The Court considered that the notice was formulated in good faith. An attempt had been made to quantify the warranty claims, albeit they were wrong. The Seller was provided with the information required to challenge the Buyer’s claim. That could include challenging the basis of the valuation of the claim.
The Court’s approach is encapsulated in the following quotation:
“… so long as what is put forward in the Notice of Claim is a genuine estimate, it is as a matter of fact ‘the Buyer’s calculation of the Loss thereby alleged to have been suffered’, which is all that the clause requires. There is nothing in the clause to set in stone the calculation of the loss which is stated in the Notice of Claim. If further reflection indicates that the calculation is legally unsound, or capable of improvement, there is nothing in the clause and no good reason to insist that the buyer should be held to the way in which the calculation was formulated in the Notice of Claim. On the contrary, the notice has served its purpose by preventing the claim from becoming barred, and the parties will move forward promptly (if they cannot resolve the matter) to litigation…”
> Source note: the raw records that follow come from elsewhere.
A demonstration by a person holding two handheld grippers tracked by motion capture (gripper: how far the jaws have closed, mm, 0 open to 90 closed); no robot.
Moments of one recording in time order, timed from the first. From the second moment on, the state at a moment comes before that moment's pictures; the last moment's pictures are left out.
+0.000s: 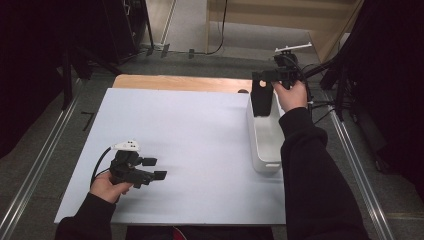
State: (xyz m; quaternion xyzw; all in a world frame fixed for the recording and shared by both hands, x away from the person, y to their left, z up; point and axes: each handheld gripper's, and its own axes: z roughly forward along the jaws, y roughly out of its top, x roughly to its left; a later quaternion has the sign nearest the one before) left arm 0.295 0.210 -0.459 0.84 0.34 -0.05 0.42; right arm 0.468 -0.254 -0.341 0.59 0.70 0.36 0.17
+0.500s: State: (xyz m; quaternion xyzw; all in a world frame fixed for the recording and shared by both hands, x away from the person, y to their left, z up) left arm 0.296 0.211 -0.458 0.84 0.34 -0.05 0.42; right arm 0.437 -0.235 -0.344 0.55 0.74 0.36 0.14
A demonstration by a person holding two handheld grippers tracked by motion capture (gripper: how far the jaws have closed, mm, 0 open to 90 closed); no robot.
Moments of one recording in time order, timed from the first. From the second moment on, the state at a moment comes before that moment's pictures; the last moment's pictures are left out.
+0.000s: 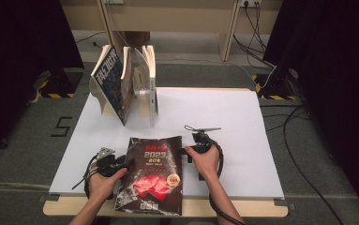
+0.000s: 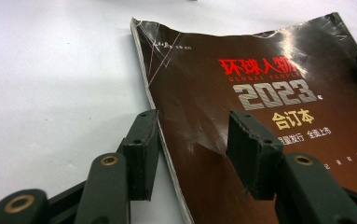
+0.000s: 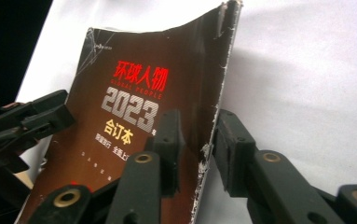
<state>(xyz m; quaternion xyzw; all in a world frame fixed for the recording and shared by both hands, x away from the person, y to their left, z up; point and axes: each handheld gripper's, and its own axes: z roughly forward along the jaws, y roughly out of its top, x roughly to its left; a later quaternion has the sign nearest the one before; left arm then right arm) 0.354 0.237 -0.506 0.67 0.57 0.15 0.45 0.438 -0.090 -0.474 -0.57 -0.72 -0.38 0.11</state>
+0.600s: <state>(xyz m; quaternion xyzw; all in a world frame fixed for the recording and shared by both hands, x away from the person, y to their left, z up) 0.354 0.238 -0.506 0.68 0.57 0.15 0.45 0.449 -0.078 -0.481 -0.56 -0.73 -0.36 0.14</state>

The Buyer also sought to amend its Particulars of Claim to quantify its indemnity claim based on the alleged drop in value of the Target. This approach is interesting: the calculation of indemnity damages is different from warranty damages. An indemnity covers all of the losses that flow from the statement being incorrect. The latter focusses on the difference in value of the Target as a result of the warranty being incorrect. In any event, given that the time limit for indemnity based claims was seven years under the Claim Notification Clause, the amendment to that claim was still well within time.
Commentary
The case will be of obvious interest to any W&I insurers who underwrite Seller-side policies. These turn on there being legal liability under the SPA. Therefore, any broadening of the Seller’s liability also broadens insurers’ exposure.
For Buyer-side W&I insurers (the vast majority of W&I insurance that is now procured) this may help inform the approach the Courts take to claim notification clauses in the policies. It is worth restating that the language in the notification will be crucial. However, this decision shows a willingness on the part of the Court to permit claims to proceed if sufficient information has been provided in time to allow the notified matter to be assessed, even if some of the detail turns out to have been incorrect.
Recent court decisions have flipped between a stricter approach to the language used and a more purposive approach. In this case, the Court followed the language used, even though it produced a result favourable to the Buyer. The Buyer had quantified its claim in the notice. It has just used the incorrect basis of calculation.
It is in marked contrast to the approach of the Court of Appeal in Decision Holdings, reported last year (see our article) and indeed the previous judgment in Teoco v Aircom (see our article). In Decision Holdings, although the Buyer had attempted to quantify its losses, the Court of Appeal held that the notice was defective because the Seller had not separately quantified each individual breach of warranty. It will be interesting to see how future courts interpret attempts to quantify losses at notification stage.